Context
A Pega Infinity 23 platform running on-premises had limited visibility into its own behavior: performance issues surfaced as user complaints, and root-cause analysis meant log archaeology. I led the implementation of Dynatrace APM across the full stack.
Challenge
Pega platforms are layered — browser, Tomcat, the Pega rules engine, database — and a slow screen can originate in any of them. Without end-to-end tracing, every incident started from zero.
What I did
- Instrumented every tier: Dynatrace OneAgent across all Pega application components, real-time data acquisition on Apache Tomcat instances, custom dashboards for Pega-specific metrics (framework functions, HTTP request flows).
- Resource monitoring & alerting: CPU, memory and disk utilization tracking with automated threshold alerts — moving the team from reactive to proactive.

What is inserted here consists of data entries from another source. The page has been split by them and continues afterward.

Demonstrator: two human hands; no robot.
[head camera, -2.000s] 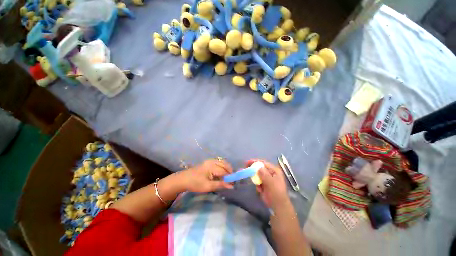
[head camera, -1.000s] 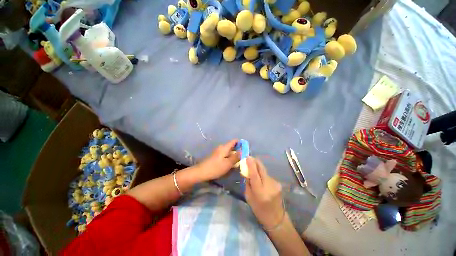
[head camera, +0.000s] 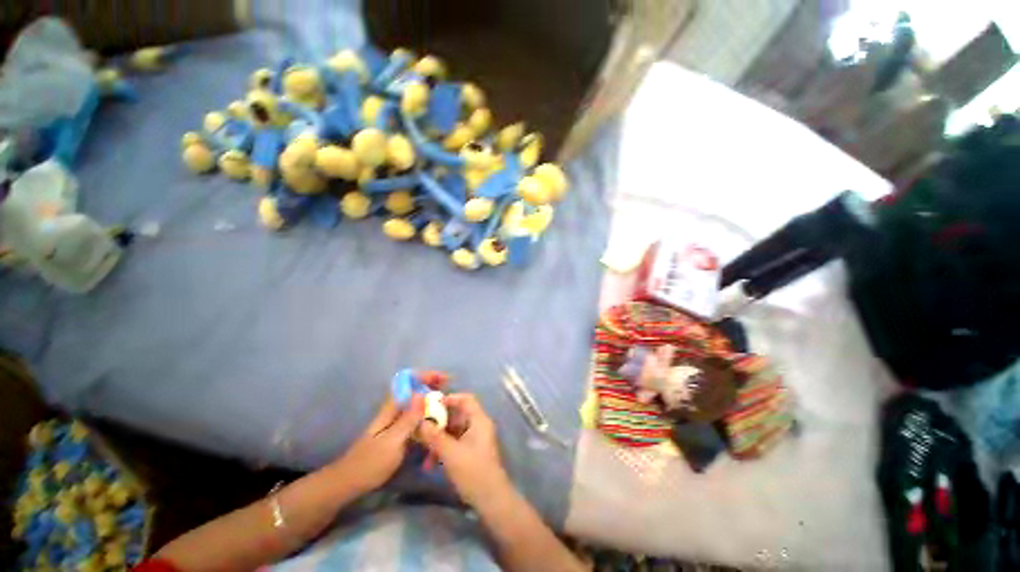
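Observation:
My left hand and my right hand are close together at the table's front edge, both on one small plush toy. Its pale, overexposed round end lies between the fingers of both hands, and a blue part shows above my left fingers. The picture is blurred; no needle can be made out. Open silver thread snips lie on the cloth right of my right hand. A pile of blue-and-yellow plush toys lies at the back of the table.
A carton of plush toys stands lower left. White spray bottles are at left. At right are a doll on striped fabric, a red-and-white box and a black cylinder. Dark items lie at the far right.
The view has swung to the right, so the table's things appear further left. My hands have come closer together around the toy, and its blue part now sits above my left fingers.

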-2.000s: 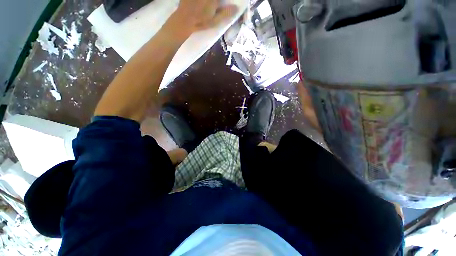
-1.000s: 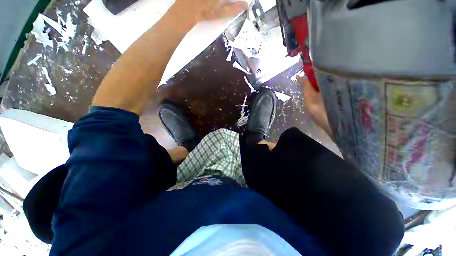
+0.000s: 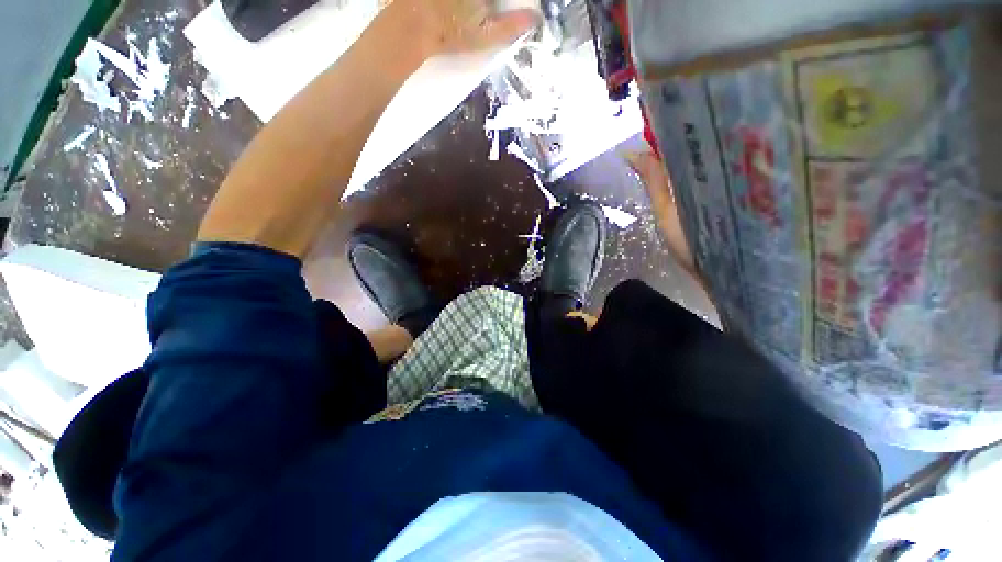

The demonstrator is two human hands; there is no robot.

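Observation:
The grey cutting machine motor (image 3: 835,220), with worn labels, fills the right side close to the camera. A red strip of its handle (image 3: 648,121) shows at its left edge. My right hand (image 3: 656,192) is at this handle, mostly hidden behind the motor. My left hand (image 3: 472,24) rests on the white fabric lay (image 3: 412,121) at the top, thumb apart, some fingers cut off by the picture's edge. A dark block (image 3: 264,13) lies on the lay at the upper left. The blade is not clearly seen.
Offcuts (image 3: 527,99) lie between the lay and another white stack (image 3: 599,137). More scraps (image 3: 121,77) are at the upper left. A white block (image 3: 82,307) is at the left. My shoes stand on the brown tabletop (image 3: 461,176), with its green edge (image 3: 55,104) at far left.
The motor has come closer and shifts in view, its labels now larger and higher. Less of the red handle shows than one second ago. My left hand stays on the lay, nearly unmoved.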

- Distributed tracing: end-to-end PurePaths tracing of user actions across all tiers, mapping data flow between the application and database layers to pinpoint bottlenecks.
- Frontend truth: Session Replay for user-behavior analysis and JavaScript error tracking for issues that only exist in the browser.
Outcome
- Unplanned downtime down 65% — threshold alerts caught resource exhaustion before users did.
- MTTR down 25% — tracing replaced guesswork in incident response.
- 100% performance visibility — every request, from click to SQL, is observable.
This project is also where platform work meets data work: monitoring is time-series analysis, alerting is threshold modeling, and dashboard design is data storytelling — the same instincts I now apply to decisioning analytics.